* TASK PROMPT:
Your answer must be a single number: the count of lines in the records below that include the string "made".

⟨

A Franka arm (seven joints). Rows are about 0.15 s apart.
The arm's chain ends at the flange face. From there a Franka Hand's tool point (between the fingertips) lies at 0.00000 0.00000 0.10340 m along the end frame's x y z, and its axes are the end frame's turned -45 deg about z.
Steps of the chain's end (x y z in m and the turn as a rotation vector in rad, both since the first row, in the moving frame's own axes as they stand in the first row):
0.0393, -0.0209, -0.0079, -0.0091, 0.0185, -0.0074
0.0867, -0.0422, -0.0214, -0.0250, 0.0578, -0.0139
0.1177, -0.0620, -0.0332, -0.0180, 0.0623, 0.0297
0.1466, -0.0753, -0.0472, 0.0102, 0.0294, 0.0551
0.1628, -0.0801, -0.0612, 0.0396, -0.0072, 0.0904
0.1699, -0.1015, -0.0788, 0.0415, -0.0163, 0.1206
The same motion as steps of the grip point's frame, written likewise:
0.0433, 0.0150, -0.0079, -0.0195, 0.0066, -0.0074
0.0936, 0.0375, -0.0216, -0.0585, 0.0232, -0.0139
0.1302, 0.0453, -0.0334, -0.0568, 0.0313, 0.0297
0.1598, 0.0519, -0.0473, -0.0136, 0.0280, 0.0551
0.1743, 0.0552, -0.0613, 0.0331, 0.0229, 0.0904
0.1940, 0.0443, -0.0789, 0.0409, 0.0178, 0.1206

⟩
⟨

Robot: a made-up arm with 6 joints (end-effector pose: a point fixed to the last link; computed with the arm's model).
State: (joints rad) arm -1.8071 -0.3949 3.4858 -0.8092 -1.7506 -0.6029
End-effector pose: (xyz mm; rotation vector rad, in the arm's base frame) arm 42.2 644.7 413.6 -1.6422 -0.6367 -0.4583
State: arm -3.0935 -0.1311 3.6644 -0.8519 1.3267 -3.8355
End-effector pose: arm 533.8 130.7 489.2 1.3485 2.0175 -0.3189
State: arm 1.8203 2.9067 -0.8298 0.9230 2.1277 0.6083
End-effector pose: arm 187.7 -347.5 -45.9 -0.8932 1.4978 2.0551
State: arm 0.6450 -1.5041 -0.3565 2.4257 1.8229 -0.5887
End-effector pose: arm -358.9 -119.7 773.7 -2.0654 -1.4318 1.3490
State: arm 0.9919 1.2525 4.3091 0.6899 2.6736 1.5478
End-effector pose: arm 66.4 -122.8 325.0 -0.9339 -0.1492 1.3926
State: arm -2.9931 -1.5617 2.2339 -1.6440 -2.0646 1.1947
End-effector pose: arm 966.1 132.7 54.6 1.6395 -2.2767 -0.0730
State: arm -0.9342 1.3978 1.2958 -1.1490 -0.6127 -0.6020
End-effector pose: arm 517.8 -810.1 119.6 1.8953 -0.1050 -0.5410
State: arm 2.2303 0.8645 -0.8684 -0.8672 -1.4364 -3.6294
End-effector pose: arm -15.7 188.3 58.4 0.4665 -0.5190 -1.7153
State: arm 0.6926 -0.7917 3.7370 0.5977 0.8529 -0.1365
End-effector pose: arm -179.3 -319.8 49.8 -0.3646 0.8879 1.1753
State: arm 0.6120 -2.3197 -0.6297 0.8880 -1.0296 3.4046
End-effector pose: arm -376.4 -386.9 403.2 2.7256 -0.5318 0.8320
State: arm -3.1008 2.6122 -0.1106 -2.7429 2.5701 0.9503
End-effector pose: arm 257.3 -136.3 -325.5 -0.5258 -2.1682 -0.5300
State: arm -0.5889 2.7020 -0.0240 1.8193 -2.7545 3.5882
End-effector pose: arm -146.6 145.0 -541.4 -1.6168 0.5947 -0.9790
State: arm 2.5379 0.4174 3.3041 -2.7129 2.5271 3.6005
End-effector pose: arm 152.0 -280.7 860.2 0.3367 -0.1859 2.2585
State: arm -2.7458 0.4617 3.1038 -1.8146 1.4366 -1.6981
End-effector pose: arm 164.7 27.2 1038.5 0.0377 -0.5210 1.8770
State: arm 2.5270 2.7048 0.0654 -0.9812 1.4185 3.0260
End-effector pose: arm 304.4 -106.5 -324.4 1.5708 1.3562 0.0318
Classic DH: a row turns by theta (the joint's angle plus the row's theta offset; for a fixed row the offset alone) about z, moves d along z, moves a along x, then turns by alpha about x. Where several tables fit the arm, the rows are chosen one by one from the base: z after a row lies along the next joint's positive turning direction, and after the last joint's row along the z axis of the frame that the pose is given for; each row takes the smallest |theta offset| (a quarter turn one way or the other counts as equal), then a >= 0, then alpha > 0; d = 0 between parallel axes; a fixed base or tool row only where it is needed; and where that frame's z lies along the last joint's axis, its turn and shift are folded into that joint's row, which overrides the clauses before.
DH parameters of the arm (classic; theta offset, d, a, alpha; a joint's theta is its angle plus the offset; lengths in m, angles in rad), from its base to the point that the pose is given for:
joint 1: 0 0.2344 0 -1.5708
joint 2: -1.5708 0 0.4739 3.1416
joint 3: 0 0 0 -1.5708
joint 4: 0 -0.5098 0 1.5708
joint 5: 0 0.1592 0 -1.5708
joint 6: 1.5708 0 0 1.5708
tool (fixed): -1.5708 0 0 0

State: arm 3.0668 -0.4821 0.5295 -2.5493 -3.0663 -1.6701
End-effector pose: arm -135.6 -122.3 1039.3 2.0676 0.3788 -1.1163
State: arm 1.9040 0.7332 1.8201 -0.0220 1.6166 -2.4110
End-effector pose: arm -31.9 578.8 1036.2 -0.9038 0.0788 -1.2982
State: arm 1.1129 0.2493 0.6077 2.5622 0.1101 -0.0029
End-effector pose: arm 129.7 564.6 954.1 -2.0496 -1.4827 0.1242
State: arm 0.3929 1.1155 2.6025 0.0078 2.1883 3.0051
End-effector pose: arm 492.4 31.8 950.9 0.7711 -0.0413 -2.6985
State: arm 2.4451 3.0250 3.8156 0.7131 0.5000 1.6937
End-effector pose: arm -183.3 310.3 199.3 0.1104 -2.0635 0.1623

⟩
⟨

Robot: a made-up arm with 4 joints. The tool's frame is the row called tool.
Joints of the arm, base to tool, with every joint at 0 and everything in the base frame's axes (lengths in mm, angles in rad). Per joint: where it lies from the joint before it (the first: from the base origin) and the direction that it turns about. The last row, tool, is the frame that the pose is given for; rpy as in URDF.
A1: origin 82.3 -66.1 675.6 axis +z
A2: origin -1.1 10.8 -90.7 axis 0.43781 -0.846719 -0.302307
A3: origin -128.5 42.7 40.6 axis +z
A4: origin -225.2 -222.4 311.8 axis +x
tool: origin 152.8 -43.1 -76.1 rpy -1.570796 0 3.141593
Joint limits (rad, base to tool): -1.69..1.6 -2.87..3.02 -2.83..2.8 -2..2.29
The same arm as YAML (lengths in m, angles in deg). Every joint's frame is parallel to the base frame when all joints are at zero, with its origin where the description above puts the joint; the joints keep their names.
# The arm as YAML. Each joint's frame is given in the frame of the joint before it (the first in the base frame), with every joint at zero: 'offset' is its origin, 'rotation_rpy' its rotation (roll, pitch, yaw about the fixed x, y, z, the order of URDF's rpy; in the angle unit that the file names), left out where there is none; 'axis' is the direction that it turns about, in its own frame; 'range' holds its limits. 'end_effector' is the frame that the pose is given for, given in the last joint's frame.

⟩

* RESPONSE FOR THIS EXERCISE:
2